Exercise details
Where does the word "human" appear in the entries below? Copy each line that holds it.

══ Data provided ══

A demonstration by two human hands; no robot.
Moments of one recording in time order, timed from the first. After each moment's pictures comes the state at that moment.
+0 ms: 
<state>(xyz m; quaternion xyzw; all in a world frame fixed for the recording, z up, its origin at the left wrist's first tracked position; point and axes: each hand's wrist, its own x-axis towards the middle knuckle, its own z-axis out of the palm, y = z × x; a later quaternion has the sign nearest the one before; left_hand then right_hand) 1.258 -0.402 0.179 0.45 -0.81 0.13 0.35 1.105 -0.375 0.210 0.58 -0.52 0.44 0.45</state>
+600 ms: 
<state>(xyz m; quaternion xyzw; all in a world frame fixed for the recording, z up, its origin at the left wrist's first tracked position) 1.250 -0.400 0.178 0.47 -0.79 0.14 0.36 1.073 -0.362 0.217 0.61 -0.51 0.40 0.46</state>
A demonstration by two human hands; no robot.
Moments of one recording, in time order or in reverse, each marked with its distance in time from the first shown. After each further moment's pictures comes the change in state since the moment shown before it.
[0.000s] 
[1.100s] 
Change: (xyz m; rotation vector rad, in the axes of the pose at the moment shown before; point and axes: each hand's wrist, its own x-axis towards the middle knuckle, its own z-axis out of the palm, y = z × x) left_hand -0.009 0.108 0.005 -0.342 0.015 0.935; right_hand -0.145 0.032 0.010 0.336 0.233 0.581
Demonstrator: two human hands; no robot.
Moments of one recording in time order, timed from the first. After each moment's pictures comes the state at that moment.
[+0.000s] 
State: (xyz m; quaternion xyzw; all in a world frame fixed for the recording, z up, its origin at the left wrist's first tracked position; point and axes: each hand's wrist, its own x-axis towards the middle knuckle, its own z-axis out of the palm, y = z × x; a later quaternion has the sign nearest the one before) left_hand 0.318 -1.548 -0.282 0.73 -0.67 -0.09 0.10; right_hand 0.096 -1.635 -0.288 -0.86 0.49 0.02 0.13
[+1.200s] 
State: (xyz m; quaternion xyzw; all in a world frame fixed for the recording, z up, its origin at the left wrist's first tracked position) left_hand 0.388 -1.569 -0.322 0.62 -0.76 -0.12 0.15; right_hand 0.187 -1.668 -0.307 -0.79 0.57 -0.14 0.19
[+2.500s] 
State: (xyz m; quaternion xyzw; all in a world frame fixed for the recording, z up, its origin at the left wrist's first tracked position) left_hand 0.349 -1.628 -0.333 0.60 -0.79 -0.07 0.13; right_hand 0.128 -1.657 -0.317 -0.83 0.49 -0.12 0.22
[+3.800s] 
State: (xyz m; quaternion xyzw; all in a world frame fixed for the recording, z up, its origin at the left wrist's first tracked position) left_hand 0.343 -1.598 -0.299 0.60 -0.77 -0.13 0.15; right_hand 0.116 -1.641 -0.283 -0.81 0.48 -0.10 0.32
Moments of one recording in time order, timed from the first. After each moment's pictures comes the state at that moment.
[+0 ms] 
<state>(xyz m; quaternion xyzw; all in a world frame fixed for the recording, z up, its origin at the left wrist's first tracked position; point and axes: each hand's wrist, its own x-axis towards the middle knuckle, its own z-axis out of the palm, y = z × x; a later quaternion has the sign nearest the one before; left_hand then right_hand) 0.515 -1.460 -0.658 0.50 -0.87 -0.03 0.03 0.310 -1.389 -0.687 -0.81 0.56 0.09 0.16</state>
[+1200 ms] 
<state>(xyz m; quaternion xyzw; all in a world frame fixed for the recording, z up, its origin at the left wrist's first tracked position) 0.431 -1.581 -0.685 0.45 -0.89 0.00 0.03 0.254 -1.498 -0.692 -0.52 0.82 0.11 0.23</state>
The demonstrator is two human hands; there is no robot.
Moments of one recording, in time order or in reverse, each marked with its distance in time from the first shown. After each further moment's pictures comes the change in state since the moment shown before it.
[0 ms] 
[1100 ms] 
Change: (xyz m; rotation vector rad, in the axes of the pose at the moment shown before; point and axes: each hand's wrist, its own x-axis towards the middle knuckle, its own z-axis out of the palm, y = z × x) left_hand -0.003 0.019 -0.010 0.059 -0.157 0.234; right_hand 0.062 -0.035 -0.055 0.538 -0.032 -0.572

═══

Exercise result
A demonstration by two human hands; no robot.
A demonstration by two human hands; no robot.
Demonstrator: two human hands; no robot.
The demonstrator is two human hands; there is no robot.

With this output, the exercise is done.